2. Which is stronger: BUTABARBITAL or BREVITAL SODIUM?

Potency comparisons between BUTABARBITAL and BREVITAL SODIUM depend on the specific clinical indication. These are agents from distinct pharmacological classes and are not directly interchangeable by dose. A physician or clinical pharmacist should guide any therapeutic switching decisions.

3. What is the standard dosing for BUTABARBITAL vs BREVITAL SODIUM?

The standard adult dose of BUTABARBITAL is: 50-100 mg orally or intramuscularly 3-4 times daily; maximum 400 mg/day.. The standard adult dose of BREVITAL SODIUM is: Induction of anesthesia: 1-1.5 mg/kg IV bolus over 15 seconds; maintenance: 0.5-1 mg/kg IV bolus as needed or 50-150 mcg/kg/min IV infusion.. Dosing should always be individualized based on indication, renal and hepatic function, age, and other patient factors.

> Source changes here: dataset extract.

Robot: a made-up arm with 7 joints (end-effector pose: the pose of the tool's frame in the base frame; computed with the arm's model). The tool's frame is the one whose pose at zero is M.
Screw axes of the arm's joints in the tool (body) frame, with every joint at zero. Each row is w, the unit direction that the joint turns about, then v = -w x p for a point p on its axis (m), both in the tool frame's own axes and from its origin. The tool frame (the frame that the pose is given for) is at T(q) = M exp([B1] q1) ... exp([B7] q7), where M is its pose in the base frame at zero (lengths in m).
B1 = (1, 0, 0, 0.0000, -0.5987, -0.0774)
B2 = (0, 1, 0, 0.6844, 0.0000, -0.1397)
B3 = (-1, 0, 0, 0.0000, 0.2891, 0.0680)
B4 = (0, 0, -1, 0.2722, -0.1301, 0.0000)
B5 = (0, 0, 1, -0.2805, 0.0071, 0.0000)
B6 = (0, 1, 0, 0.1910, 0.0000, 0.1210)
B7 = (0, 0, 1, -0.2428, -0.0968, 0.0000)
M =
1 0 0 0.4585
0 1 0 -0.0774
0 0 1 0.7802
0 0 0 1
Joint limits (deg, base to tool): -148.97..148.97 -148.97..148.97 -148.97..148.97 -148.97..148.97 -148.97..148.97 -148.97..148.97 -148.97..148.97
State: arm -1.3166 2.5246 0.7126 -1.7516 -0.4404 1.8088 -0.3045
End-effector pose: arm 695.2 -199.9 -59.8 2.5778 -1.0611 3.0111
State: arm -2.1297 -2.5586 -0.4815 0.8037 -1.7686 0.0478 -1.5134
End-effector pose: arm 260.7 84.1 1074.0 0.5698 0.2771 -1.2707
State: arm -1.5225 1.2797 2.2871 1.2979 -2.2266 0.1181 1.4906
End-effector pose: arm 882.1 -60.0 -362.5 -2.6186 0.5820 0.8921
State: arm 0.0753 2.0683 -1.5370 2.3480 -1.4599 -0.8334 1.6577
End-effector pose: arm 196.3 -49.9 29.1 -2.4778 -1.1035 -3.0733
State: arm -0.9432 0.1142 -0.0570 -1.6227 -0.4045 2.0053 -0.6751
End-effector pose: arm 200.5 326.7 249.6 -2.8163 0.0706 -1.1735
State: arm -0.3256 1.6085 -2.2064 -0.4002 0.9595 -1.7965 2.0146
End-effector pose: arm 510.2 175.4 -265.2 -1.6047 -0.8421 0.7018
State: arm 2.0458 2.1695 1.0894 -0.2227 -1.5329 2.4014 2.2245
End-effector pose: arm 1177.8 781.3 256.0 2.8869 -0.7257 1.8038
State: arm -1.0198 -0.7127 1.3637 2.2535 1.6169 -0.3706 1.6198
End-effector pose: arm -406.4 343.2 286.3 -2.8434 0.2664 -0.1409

4. Can you take BUTABARBITAL and BREVITAL SODIUM together?

No direct drug-drug interaction has been formally documented between BUTABARBITAL and BREVITAL SODIUM in current clinical databases. However, individual patient risk factors including other medications, organ function, and comorbidities should always be evaluated by a qualified healthcare provider.

5. Are BUTABARBITAL and BREVITAL SODIUM safe during pregnancy?

The maternal-fetal safety profiles differ. BUTABARBITAL is classified as Category C. First trimester: Associated with increased risk of major congenital malformations, specifically oral clefts (relative risk ~2.0). Second/third trimester: Chronic use may lead to fe. BREVITAL SODIUM is classified as Category C. Teratogenic potential not fully established in humans. In animal studies, methohexital caused fetal resorptions and malformations at maternally toxic doses. First trimester: Avoid . Always consult a maternal-fetal medicine specialist before taking either drug during pregnancy or lactation.